La famine comme arme de guerre au Yémen

Malgré les pressions de la communauté internationale, les combats se sont intensifiés mardi à Hodeida, ville portuaire par laquelle transite les trois quarts de l’aide internationale déjà insuffisante pour éviter la famine à 14 millions de civils.

Cela a du sens de se réunir, de discuter des enjeux de la planète et de pouvoir connecter des mondes qui ne se connectent pas facilement. Mais les sujets qui fâchent, le Yémen, la Syrie, les grandes crises humanitaires oubliées ne sont pas à l’ordre du jour », regrette Florent Geel. Directeur Afrique pour la Fédération internationale des droits de l’Homme (Fidh), il participait hier avec une centaine d’autres ONG et entreprises à la suite du Forum de Paris sur la Paix.

Pourtant, le Yémen était dans toutes les têtes hier. Car, malgré les pressions de Washington et de Londres, les combats se sont poursuivis hier dans la ville portuaire d’Hodeida. Des combats très meurtriers avec 111 rebelles, 32 loyalistes et sept civils tués durant les dernières 24 heures. Rappelant la tenue prochaine d’une réunion « importante » en Suède sans cependant donner de date, le ministre français des Affaires étrangères, Jean-Yves Le Drian, est également monté au créneau hier pour exhorter la « communauté internationale » à « arrêter les frais » qualifiant le conflit de « sale guerre ».

« La faim sciemment utilisée pour tuer »

Sale guerre ? Ce conflit, qui oppose depuis 2015 des forces pro-gouvernementales appuyées par l’Arabie saoudite et les émirats arabes unis aux rebelles Houthis en place depuis 2014 et soutenus par l’Iran, a fait quelque 10 000 morts, majoritairement des civils, et plus de 56 000 blessés, selon l’Organisation mondiale de la santé (OMS). Bien plus, selon des responsables humanitaires.
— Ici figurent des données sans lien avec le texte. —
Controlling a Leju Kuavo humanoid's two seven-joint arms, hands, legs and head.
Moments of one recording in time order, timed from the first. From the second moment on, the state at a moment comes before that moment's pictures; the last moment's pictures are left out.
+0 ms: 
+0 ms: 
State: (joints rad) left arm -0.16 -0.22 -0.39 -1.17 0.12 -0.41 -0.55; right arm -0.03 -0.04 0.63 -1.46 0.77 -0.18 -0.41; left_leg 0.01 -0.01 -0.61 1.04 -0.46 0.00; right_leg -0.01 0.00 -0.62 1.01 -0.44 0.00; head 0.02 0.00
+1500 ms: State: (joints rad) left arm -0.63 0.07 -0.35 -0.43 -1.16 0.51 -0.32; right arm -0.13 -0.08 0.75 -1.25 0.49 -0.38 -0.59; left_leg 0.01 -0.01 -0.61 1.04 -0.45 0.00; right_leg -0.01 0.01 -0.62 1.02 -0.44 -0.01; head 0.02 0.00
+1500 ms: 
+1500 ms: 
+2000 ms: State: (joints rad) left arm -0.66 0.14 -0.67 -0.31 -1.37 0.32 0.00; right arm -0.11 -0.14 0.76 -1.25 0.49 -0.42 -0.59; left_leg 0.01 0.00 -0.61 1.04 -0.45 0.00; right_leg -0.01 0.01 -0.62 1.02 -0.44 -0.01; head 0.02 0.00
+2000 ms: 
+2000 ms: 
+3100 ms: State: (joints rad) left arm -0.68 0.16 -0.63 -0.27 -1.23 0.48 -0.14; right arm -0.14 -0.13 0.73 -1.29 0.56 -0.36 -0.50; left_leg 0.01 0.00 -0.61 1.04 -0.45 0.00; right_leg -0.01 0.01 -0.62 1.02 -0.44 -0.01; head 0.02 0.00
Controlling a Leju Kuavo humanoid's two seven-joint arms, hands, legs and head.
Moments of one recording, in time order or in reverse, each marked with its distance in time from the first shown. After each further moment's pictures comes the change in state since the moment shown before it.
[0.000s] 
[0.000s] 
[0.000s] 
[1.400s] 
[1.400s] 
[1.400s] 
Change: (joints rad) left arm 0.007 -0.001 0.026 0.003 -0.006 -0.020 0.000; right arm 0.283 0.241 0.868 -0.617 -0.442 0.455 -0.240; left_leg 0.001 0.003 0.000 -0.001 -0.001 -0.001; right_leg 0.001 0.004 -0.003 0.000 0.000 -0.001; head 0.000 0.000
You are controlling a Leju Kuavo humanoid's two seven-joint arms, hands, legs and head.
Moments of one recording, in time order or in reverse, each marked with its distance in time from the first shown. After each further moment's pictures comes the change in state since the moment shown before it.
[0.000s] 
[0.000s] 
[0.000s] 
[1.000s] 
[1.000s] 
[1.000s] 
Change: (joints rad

Des milliers de morts et 14  millions de personnes en situation de pré-famine. Il y a un an, le Programme alimentaire mondial (PAM) prévenait que la nourriture était « une arme de guerre » au Yémen. « La faim est instrumentalisée comme une arme de guerre contre les populations civiles. Bombarder les marchés, bloquer l’accès aux routes, empoisonner les puits, détruire les champs… sont autant de manières d’affamer et d’asservir les populations », a rappelé hier l’ONG Action contre la faim qui, à l’occasion du Forum de Paris sur la paix, a lancé l’opération #stophungercrime. « La faim est sciemment utilisée pour tuer, au même titre que les bombes et les balles », insiste-t-elle.

Risques de « sabotage » des infrastructures

Hier encore le secrétaire général Antonio Guterres a de nouveau appelé au cessez-le-feu, expliquant que « si à Hodeida, il y a une destruction du port, ça peut engendrer une situation absolument catastrophique ».

Point d’entrée de trois quarts des importations et de l’aide internationale, cette ville portuaire est sous contrôle des rebelles depuis 2014. Les forces loyalistes tentent de la reconquérir depuis juin. L’offensive sur Hodeida a été suspendue en juillet pour donner une chance aux efforts du médiateur de l’ONU. Après l’échec en septembre de la médiation onusienne, la coalition a annoncé la reprise de l’assaut sur Hodeida qui s’est intensifié à partir du 1er novembre. Les observateurs du conflit décryptent que la coalition estime nécessaire de reprendre Hodeida aux rebelles avant d’entamer des pourparlers de paix avec les Houthis afin de donner plus de poids politique au gouvernement yéménite à la table des négociations.

Intervenant sur place, l’ONG Save the children souligne qu’il « y a un très fort risque que davantage d’attaques aériennes ou terrestres coupent (…) la dernière voie de ravitaillement en produits alimentaires, essence et médicaments des quelque 20 millions de Yéménites qui dépendent des importations passant par Hodeida ». D’aucun craignant également le risque de « sabotage » des infrastructures du port par les Houthis, s’ils étaient forcés de se retirer.